With broker/dealers (B/Ds) actively encouraging their advisors to embrace the retirement plan space, a new report by Cerulli suggests that asset managers will need to adapt their approach to product distribution and advisor support in this evolving intermediary landscape.   

Image: Shutterstock.comIn fact, most top-tier asset managers have separate wholesaler teams dedicated to covering the defined contribution (DC) market, including B/D-based advisor practices that specialize in advising retirement plans, according to the latest Cerulli Edge—U.S. Asset and Wealth Management Edition

However, when it comes to “dabbler” and “nonproducer” retirement plan advisors, the coverage areas between retail and DC wholesalers start to blur, adding a layer of “logistical complexity” to engaging and supporting these advisors, the report notes.

“‘Dabbler’ and ‘nonproducer’ retirement plan advisors make up the majority of B/D-based retirement plan advisors and a meaningful portion of B/D advisor-sold DC assets,” explained Shawn O’Brien, director at Cerulli. “However, some asset managers say their firm still employs a siloed approach to covering these advisors, with little communication between retail and DCIO wholesaler teams.”

Cerulli notes that dabblers are advisors for whom 15%–49% of their AUA is with retirement plans and nonproducers are advisors for whom less than 15% of their AUA comes from retirement plans.

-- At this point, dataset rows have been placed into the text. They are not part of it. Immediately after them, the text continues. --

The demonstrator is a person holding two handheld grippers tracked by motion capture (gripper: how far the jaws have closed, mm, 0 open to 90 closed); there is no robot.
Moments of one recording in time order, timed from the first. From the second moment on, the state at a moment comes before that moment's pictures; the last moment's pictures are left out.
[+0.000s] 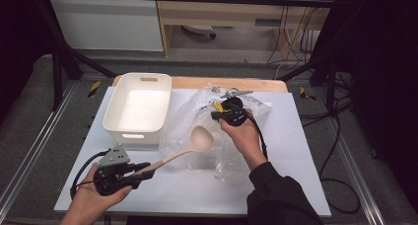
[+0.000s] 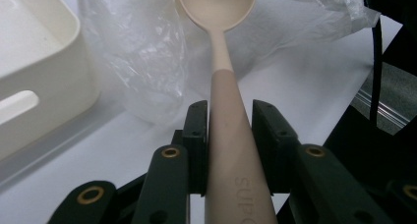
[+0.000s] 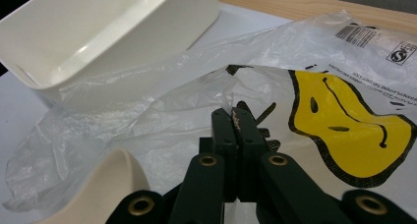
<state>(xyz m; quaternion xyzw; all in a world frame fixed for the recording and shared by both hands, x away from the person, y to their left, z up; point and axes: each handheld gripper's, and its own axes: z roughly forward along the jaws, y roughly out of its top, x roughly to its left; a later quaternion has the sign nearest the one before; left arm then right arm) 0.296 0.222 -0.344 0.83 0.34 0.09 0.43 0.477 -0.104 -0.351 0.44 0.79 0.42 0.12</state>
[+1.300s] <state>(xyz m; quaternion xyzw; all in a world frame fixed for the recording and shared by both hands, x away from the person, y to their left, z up) 0.348 0.147 -0.370 0.84 0.33 0.12 0.42 0.463 -0.113 -0.335 0.43 0.78 0.43 0.13</state>
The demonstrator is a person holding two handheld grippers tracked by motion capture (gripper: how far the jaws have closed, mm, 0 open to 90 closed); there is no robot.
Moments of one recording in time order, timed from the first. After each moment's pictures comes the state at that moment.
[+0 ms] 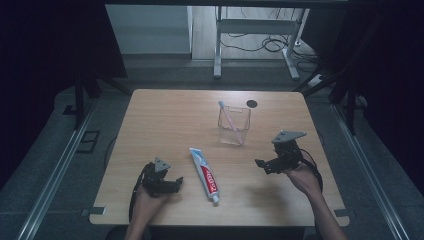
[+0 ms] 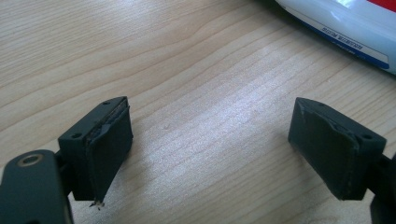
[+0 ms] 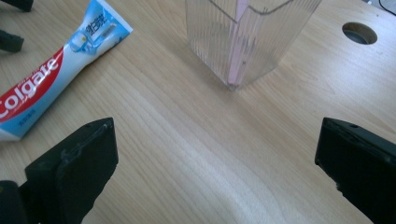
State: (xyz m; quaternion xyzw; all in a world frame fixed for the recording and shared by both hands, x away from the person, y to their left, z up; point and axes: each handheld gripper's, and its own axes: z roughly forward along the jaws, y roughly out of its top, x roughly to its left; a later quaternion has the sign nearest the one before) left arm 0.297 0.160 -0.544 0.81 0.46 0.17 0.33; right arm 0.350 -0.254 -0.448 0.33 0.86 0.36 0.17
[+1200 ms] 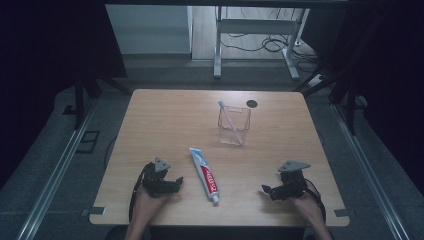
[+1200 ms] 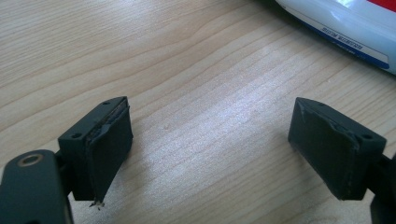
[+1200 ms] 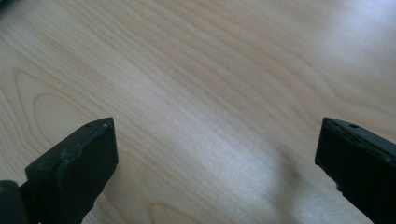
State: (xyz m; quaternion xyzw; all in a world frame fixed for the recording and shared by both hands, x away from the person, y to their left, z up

As an alternative, asset managers should instead position themselves as strategic partners for B/D-based advisors seeking to bridge their retirement plan and wealth businesses, the report suggests. To that end, close to half of dabblers and nonproducers (44%) say if they received greater support cultivating wealth management clients from their DC business, they would be more inclined to pursue DC plan opportunities.

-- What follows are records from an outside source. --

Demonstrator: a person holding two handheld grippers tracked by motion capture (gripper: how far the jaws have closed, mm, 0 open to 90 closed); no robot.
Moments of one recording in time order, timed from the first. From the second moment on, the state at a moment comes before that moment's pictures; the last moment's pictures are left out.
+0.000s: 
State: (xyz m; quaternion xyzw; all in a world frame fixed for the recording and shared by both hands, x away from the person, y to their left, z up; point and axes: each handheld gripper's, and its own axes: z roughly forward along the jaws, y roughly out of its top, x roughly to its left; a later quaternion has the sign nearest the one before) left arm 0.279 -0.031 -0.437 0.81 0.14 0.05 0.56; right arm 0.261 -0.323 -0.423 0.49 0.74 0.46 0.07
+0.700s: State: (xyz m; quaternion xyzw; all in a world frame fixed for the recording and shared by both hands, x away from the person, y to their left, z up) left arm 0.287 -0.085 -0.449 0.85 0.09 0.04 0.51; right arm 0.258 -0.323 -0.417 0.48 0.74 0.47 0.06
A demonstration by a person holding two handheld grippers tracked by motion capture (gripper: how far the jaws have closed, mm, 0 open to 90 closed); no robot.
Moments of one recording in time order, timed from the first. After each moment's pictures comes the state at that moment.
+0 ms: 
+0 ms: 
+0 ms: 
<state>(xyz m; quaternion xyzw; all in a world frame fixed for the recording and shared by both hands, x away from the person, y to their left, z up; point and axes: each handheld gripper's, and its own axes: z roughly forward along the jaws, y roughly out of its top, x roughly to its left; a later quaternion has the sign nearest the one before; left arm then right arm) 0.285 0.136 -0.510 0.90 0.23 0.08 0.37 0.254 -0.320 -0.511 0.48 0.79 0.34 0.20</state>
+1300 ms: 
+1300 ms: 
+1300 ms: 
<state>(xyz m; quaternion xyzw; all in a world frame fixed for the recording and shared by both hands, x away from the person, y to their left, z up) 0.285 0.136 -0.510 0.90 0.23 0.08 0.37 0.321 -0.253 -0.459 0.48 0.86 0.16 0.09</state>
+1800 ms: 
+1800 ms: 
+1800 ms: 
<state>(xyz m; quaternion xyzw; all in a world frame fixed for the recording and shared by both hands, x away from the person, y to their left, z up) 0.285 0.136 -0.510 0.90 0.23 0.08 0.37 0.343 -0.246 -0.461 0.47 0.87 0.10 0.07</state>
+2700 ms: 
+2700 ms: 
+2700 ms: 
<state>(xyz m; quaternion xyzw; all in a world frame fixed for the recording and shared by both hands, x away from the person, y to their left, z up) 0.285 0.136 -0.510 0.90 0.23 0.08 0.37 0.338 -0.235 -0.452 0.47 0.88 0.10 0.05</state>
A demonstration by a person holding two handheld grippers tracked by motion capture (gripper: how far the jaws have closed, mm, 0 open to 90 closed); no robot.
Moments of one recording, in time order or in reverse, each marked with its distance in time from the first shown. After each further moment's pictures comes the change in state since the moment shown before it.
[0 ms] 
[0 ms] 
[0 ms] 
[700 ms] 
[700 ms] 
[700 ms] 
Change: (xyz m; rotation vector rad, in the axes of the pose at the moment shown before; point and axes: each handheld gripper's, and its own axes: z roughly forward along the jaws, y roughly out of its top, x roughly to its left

Another consideration is that, even though most B/D-based advisors have only a small portion of their total AUA with workplace retirement plans, many have small-business owner wealth management clients who administer and sponsor these workplace plans, the report observes.  “For advisors, overseeing their wealth management clients’ retirement plans adds an element of stickiness to these relationships,” the report emphasizes.

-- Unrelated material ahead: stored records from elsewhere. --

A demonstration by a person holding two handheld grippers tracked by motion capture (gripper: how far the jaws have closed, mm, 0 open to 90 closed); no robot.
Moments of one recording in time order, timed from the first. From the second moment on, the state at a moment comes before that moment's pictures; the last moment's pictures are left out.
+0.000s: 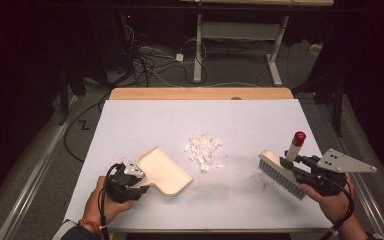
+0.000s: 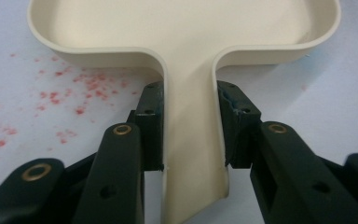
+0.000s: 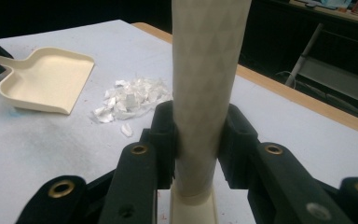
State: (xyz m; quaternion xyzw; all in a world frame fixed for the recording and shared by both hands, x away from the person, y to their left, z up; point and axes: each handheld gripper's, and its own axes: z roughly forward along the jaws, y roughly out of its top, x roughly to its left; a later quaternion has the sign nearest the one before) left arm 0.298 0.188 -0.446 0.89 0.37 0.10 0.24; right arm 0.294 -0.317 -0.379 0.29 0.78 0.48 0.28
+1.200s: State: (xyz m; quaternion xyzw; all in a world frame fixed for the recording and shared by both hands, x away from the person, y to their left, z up) left arm 0.302 0.177 -0.454 0.90 0.36 0.08 0.25; right arm 0.305 -0.317 -0.381 0.31 0.76 0.50 0.28
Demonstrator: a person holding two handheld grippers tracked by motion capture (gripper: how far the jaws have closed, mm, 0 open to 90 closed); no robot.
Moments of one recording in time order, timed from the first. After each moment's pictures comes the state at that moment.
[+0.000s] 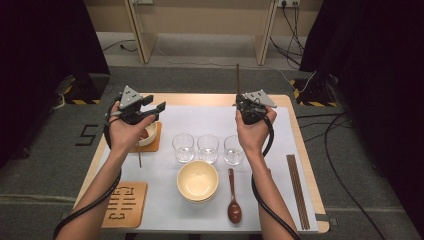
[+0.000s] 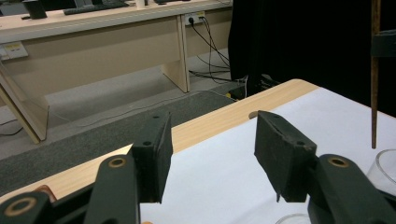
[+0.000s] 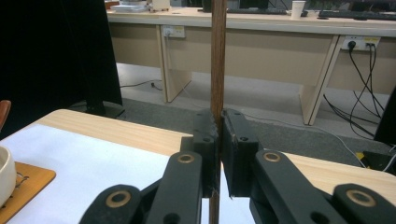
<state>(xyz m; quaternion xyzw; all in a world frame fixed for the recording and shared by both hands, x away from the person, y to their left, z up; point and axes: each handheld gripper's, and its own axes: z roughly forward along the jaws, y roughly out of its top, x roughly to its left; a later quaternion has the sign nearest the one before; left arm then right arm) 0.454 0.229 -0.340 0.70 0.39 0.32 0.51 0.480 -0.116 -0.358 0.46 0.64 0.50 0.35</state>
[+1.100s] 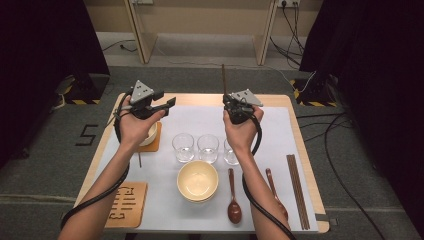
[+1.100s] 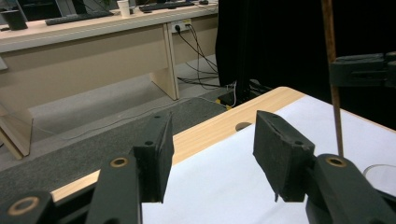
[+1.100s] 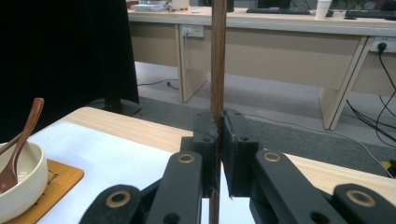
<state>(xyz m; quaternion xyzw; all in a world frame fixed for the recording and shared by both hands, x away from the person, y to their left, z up) 0.468 0.205 -0.333 0.70 0.36 0.31 0.52 0.485 -0.083 -0.360 0.44 0.66 0.51 0.33</state>
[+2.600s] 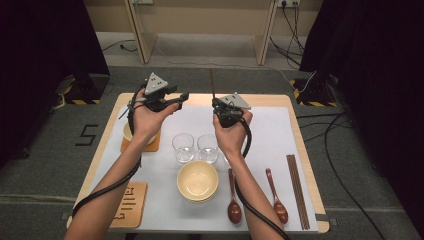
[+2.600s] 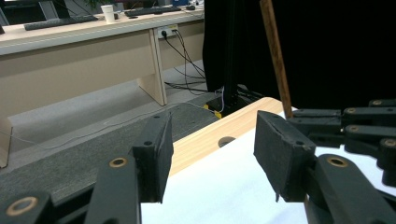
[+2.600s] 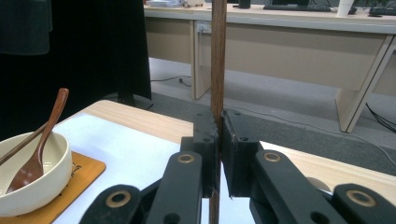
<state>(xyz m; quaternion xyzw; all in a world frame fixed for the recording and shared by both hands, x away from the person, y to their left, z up) 0.482 0.171 -0.319 0.71 0.35 0.30 0.54 0.481 -0.057 -0.370 0.42 0.67 0.52 0.32</state>
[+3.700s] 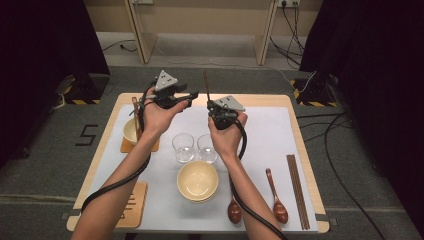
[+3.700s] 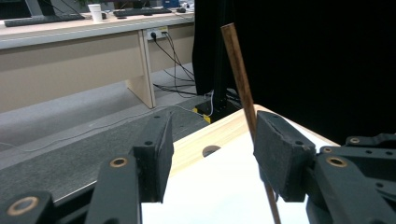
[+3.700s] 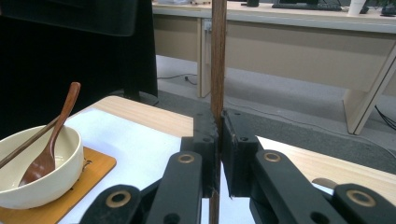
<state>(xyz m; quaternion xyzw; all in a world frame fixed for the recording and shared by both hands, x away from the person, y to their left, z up) 0.492 0.147 -0.318 0.71 0.35 0.27 0.55 0.478 -0.044 -0.376 0.41 0.68 0.52 0.32</state>
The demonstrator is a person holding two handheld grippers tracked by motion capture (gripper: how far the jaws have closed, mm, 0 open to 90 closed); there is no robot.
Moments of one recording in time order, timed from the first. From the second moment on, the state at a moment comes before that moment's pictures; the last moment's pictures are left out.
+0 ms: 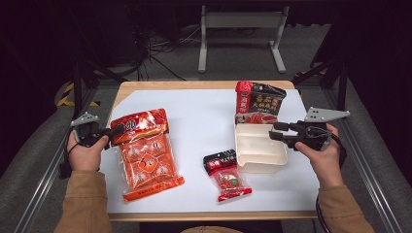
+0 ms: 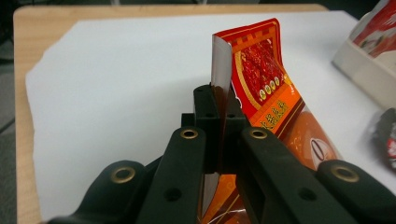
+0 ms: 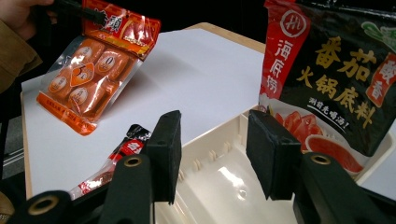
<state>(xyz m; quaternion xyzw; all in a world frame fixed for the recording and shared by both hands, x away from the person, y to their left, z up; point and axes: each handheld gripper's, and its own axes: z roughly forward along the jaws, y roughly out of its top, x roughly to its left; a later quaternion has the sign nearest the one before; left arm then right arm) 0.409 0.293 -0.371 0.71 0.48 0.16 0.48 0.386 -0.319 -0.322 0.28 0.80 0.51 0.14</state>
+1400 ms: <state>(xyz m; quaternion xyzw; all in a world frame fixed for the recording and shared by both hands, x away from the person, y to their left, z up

As such, Cerulli recommends that asset managers’ distribution teams employ a collaborative coverage model to address these advisors who express an interest in improving or growing the retirement plan side of their businesses.

Additionally, having better sales tools to grow their DC businesses is a keen area of interest among 41% of nonspecialist retirement plan advisors, the report notes.  

“B/D-based advisors lean on asset managers for nonproduct-related tools, education, and strategic guidance that help them better serve their clients and grow their book of business,” O’Brien further observed. “By helping advisors improve and grow their practices, asset managers win advisors’ loyalty and trust, positioning themselves as strategic partners and laying the foundation for long-term, reciprocal relationships."

That said, employing more collaborative advisor coverage models will require asset managers to revisit their compensation structures to ensure wholesalers are compensated appropriately for their efforts, the report further advises.